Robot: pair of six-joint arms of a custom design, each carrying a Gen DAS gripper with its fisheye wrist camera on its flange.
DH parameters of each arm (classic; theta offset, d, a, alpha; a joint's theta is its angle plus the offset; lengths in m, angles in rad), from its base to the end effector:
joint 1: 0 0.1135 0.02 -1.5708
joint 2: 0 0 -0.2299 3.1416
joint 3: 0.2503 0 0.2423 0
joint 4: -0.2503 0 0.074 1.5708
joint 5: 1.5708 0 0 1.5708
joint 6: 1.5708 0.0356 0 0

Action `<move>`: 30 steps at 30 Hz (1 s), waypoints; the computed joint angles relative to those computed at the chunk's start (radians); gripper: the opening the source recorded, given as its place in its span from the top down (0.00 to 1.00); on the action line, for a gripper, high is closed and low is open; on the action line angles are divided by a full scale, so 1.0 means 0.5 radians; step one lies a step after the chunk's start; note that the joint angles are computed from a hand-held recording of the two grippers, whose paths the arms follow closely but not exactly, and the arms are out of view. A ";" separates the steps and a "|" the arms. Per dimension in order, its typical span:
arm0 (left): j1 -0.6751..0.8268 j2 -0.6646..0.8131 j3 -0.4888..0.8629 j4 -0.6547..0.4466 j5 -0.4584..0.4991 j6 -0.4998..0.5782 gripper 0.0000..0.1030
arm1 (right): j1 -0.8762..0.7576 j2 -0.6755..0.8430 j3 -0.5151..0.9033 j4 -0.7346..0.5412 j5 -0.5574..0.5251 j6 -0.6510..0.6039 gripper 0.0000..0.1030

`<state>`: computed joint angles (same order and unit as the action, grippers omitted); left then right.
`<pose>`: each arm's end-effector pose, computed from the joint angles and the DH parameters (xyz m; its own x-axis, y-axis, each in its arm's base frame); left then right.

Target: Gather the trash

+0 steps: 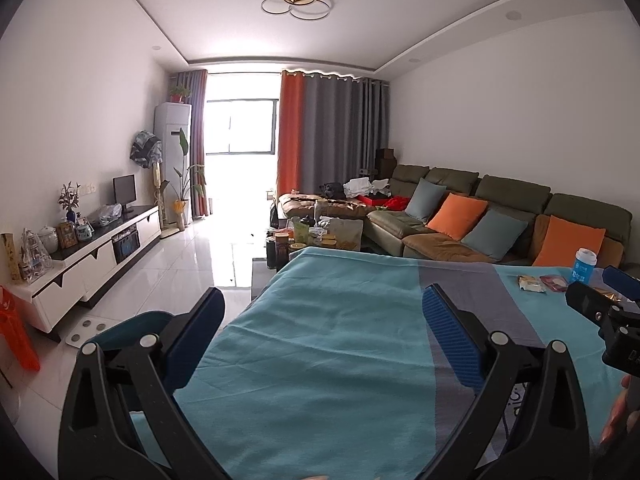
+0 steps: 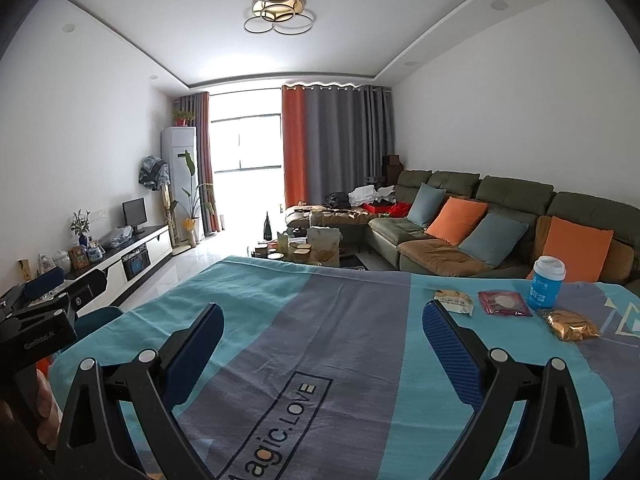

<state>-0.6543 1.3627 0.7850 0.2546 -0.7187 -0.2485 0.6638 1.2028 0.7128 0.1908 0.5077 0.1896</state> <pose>0.2503 -0.1625 0.2285 -0.2350 -0.0530 -0.9705 -0.0981 0.9947 -0.0306 0.2258 0.1546 0.2395 -0.2605 0.0053 -0.9655 -0.1256 0.9913 0.0394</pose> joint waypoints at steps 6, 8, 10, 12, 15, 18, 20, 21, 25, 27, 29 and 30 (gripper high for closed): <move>-0.041 -0.028 -0.033 0.065 -0.050 0.061 0.05 | 0.013 -0.037 -0.013 0.007 0.030 -0.002 0.07; -0.059 -0.021 -0.032 0.096 -0.074 0.097 0.05 | 0.016 -0.046 -0.019 0.009 0.039 -0.002 0.07; -0.076 -0.018 -0.033 0.121 -0.092 0.119 0.05 | 0.015 -0.053 -0.013 0.002 0.045 0.000 0.07; -0.089 -0.015 -0.032 0.134 -0.107 0.135 0.05 | 0.007 -0.064 -0.011 -0.005 0.037 -0.001 0.07; -0.098 -0.002 -0.025 0.159 -0.116 0.162 0.05 | 0.007 -0.078 -0.006 -0.018 0.043 -0.002 0.07; -0.101 -0.002 -0.024 0.161 -0.121 0.163 0.05 | 0.002 -0.087 -0.006 -0.023 0.045 0.000 0.07; -0.101 0.001 -0.017 0.158 -0.120 0.164 0.05 | 0.000 -0.092 -0.005 -0.025 0.044 0.003 0.07; -0.101 0.002 -0.017 0.159 -0.124 0.166 0.05 | 0.001 -0.091 -0.006 -0.021 0.046 0.000 0.07; -0.100 0.021 0.002 0.172 -0.126 0.181 0.05 | -0.003 -0.094 -0.010 -0.020 0.045 0.000 0.07; -0.105 0.024 0.006 0.175 -0.137 0.187 0.05 | -0.004 -0.101 -0.014 -0.025 0.044 0.005 0.07; -0.112 0.033 0.009 0.187 -0.149 0.197 0.05 | -0.005 -0.102 -0.011 -0.032 0.045 0.005 0.07; -0.112 0.036 0.010 0.191 -0.150 0.199 0.05 | -0.003 -0.105 -0.016 -0.031 0.048 0.006 0.07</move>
<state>-0.7103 1.3808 0.7898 0.3501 -0.7938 -0.1489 0.6622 1.1503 0.7047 0.1752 0.5315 0.1924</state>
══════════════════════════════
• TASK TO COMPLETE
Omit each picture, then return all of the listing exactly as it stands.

• ANSWER BOX
Robot: pair of six-joint arms of a custom design, each carrying a Gen DAS gripper with its fisheye wrist camera on its flange.
DH parameters of each arm (classic; theta offset, d, a, alpha; a joint's theta is its angle plus the offset; lengths in m, angles in rad), from its base to the end effector:
joint 1: 0 0.1135 0.02 -1.5708
joint 2: 0 0 -0.2299 3.1416
joint 3: 0.2503 0 0.2423 0
joint 4: -0.2503 0 0.074 1.5708
joint 5: 1.5708 0 0 1.5708
joint 6: 1.5708 0.0356 0 0

Action `<move>`: 30 steps at 30 Hz (1 s), waypoints; the computed joint angles relative to those computed at the chunk's start (radians); gripper: the opening the source recorded, given as its place in its span from the top down (0.00 to 1.00); on the action line, for a gripper, high is closed and low is open; on the action line angles are divided by a full scale, so 1.0 means 0.5 radians; step one lies a step after the chunk's start; note that the joint angles are computed from a hand-held recording of the two grippers, whose paths the arms follow closely but not exactly, and the arms are out of view. A ";" separates the steps and a "|" the arms. Per dimension in order, its typical span:
arm0 (left): j1 -0.6751..0.8268 j2 -0.6646..0.8131 j3 -0.4888..0.8629 j4 -0.6547..0.4466 j5 -0.4584..0.4991 j6 -0.4998..0.5782 gripper 0.0000..0.1030
arm1 (right): j1 -0.8762..0.7576 j2 -0.6755..0.8430 j3 -0.5151..0.9033 j4 -0.7346..0.5412 j5 -0.5574..0.5251 j6 -0.6510..0.6039 gripper 0.0000..0.1030

`<state>`: computed joint angles (same order and unit as the action, grippers omitted); left then right.
`<pose>`: each arm's end-effector pose, computed from the joint angles and the DH parameters (xyz m; its own x-axis, y-axis, each in its arm's base frame); left then right.

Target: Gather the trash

+0 steps: 
+0 steps: 

<state>-0.6543 1.3627 0.7850 0.2546 -0.7187 -0.2485 0.6638 1.2028 0.7128 0.1908 0.5077 0.1896</state> <pose>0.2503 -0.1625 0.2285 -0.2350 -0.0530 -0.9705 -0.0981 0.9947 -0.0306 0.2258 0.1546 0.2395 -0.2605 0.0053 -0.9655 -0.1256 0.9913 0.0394</pose> joint waypoints at steps 6, 8, 10, 12, 15, 18, 20, 21, 25, 27, 29 and 30 (gripper high for closed): <move>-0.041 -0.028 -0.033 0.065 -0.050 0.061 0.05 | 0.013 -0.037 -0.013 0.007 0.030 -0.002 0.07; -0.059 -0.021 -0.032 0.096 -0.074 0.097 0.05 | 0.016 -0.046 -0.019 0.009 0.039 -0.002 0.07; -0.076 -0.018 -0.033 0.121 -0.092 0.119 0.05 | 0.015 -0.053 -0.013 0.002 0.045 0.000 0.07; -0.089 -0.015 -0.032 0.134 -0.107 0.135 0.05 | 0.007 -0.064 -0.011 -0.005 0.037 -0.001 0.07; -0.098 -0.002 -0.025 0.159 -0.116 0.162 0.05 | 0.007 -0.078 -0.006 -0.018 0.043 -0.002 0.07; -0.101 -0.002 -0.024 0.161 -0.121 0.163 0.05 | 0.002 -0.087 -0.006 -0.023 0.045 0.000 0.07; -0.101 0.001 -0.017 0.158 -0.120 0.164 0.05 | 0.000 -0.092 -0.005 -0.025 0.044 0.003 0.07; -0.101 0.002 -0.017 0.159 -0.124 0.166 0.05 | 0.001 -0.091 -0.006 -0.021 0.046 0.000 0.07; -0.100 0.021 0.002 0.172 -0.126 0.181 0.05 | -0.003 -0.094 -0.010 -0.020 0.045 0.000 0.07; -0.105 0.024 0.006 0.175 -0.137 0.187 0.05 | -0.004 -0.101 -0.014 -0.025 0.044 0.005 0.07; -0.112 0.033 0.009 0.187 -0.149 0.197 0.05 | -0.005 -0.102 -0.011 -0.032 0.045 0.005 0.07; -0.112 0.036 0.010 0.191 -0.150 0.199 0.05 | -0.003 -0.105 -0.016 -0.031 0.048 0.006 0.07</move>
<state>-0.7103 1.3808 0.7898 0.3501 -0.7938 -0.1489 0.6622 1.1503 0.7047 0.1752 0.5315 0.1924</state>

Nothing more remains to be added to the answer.